Rightwing Film Geek

What is the Matrix?

No, and I haven’t seen it, and I probably won’t. Saw No. 1 on TV on a lark once, and it struck me as self-refuting sophomoric gibberish about the world somehow not being “real.” But I’m glad that someone sees the possibility for satire in this pseud claptrap.

Sci-fi films about how the world somehow isn’t real really turn me off. We know the world exists; the only philosophers who’ve tried to deny it did so by assuming it was (i.e. by typing or writing thoughts onto paper or cyberfiles that remained the same the next day, and the next year when the work was published). That is, refuting themselves. Even if, applied to the world, it is “true,” we could never know it and we couldn’t have any effect over even if we could know. I mean, who could possibly walk around day-to-day, *seriously* entertaining the hypothesis that the world isn’t real or is a trick by some evil demon or machine or whatever?

And by “seriously,” I mean acting on the assumption that the hypothesis is true; not engaging in intellectual wankery (anybody can do that; probably I better than most people). And yes, I know the “evil demon” hypothesis was entertained by Descartes during his MEDITATIONS; it was wankery then too.
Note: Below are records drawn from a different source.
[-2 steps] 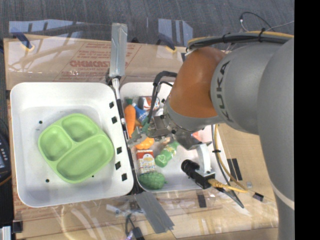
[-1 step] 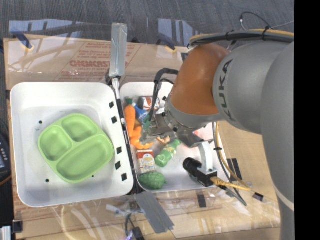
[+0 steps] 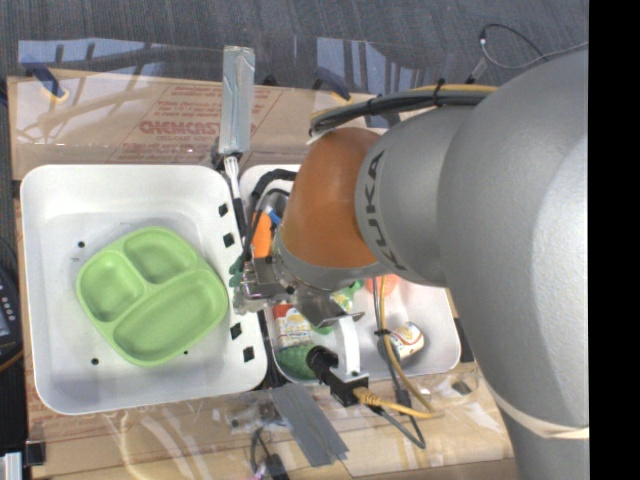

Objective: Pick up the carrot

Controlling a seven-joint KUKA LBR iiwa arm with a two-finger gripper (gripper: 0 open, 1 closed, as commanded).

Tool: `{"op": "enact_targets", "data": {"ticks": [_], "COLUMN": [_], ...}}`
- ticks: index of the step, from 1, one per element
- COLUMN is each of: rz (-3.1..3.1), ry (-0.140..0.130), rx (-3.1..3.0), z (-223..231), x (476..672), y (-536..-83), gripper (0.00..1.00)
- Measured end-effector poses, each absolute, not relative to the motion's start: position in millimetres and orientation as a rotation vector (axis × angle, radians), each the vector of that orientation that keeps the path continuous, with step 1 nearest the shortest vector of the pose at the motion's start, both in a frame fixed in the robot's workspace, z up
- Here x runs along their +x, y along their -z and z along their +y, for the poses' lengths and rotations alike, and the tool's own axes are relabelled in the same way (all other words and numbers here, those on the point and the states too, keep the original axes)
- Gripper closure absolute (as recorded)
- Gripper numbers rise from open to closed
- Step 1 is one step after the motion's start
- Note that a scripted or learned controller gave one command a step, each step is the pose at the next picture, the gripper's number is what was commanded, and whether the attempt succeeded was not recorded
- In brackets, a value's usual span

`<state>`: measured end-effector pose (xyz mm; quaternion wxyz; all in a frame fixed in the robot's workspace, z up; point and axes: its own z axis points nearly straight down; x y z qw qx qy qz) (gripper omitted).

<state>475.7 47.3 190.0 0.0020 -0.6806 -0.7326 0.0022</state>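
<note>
The grey arm (image 3: pixel 500 218) with its orange band covers most of the right bin (image 3: pixel 440 353), and whether its gripper (image 3: pixel 262 286) is spread or pressed together cannot be told. The left bin (image 3: pixel 60 228) holds a green divided plate (image 3: pixel 152 294). The carrot (image 3: pixel 262 234) lies at the right bin's left edge, just beside the arm.

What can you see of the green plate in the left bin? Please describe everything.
The green plate is light green and looks like plastic, with rounded corners and three compartments: two small ones toward the top and one large one below. It lies flat, slightly turned, on the floor of the left bin. Nothing is seen on it.
</note>
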Motion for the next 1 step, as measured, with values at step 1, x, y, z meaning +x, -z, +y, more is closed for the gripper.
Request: {"op": "enact_targets", "data": {"ticks": [1], "rz": [-2.188], "ry": [-0.002], "rx": [-2.252], "z": [0.3], "x": [542.5], "y": [-267.6], "gripper": [1.0]}}
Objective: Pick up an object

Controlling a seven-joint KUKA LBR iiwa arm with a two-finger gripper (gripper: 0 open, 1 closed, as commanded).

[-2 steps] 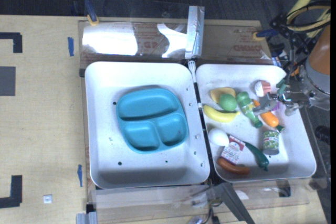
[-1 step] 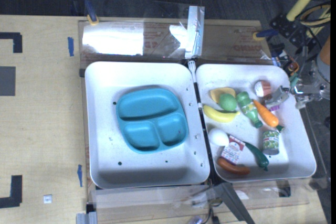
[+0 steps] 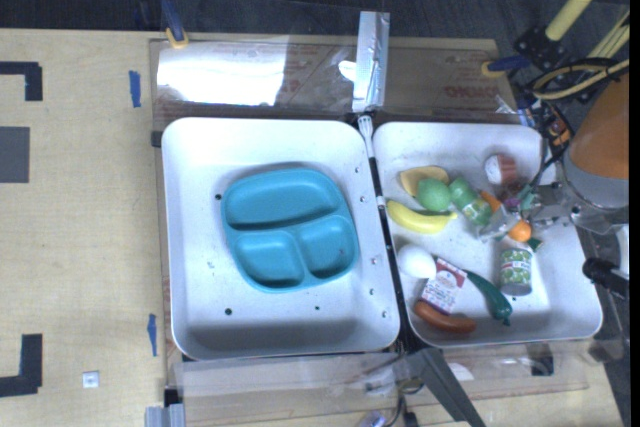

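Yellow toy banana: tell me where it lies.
The yellow toy banana lies in the right white bin, near its left wall, just below the green pear-shaped toy, above the white egg.

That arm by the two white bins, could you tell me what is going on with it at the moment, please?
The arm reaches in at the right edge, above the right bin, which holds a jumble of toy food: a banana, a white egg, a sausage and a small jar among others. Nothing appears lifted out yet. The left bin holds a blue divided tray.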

On an analogous point, I stopped listening to Jacques Derrida about textuality and the author’s death when he tried to stop the publication of an interview, claiming copyright protection — the ultimate appeal to “The Author-God.”

As I’ve written about ONCE UPON A TIME IN AMERICA and MEMENTO (I could also mention 8 WOMEN), I have no problem at all with films that hypothesize about (or even argue in favor of) living a noble lie as being better than an ugly truth. But that’s essentially a psychological-moral view. Not a metaphysical one. I check out when “unreality” gets undermined as applying to the world itself — I can never quite be sure about whether the opening sequence of SLACKER is a joke or not.